Advanced steel brace with multistable hysteretic damping enhanced by a multilayered structure

Abstract

Water wave impacts on jacket structures would result in heavy impulse loads, which induce strong vibrations because of the low damping characteristics of metallic members. In order to resist the wave-impact and suppress the vibration of structures, a novel steel brace that contains a multilayered multistable (MLMS) column is designed for an adjustable product of sufficient stiffness and high damping. According to finite element simulating, the initial stiffness of the MLMS column was almost same as that of the multistable steel column [1], but the energy dissipation was several times larger than that of this column. To understand the hysteresis mechanism of the MLMS column, we performed a hybrid analysis of multilayer lamination and mixed boundary buckling and noted: the soft layer of the MLMS column conducts the neutral axis and bending stiffness, which controls critical buckling load that decides the highness of the hysteresis loop; the eccentric end caps mediates the loading axis of the MLMS column, which induces in the increment of the postbuckling displacement that broadens the width of the hysteresis loop.
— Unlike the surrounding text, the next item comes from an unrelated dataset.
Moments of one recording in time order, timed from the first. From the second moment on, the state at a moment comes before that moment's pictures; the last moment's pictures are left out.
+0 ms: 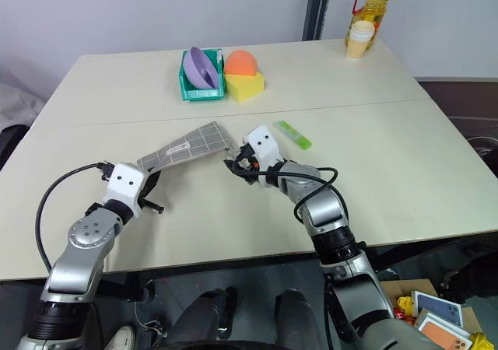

So, the displacement-force hysteretic relation of the MLMS column can be effectually adjusted by the appropriate physical parameters of the soft layer and the end caps, which is validated by parameter analysis using FEM. Through FEM simulations, we studied a jacket structure assembled with dissipative braces containing MLMS column, which exhibited a several times increment in the decay rate of impact-induced vibration compared to that of the same jacket platform with existing dissipative columns [1]. This study demonstrated the MLMS column is an effective alternative for obtaining high structural stiffness and high damping in marine engineering.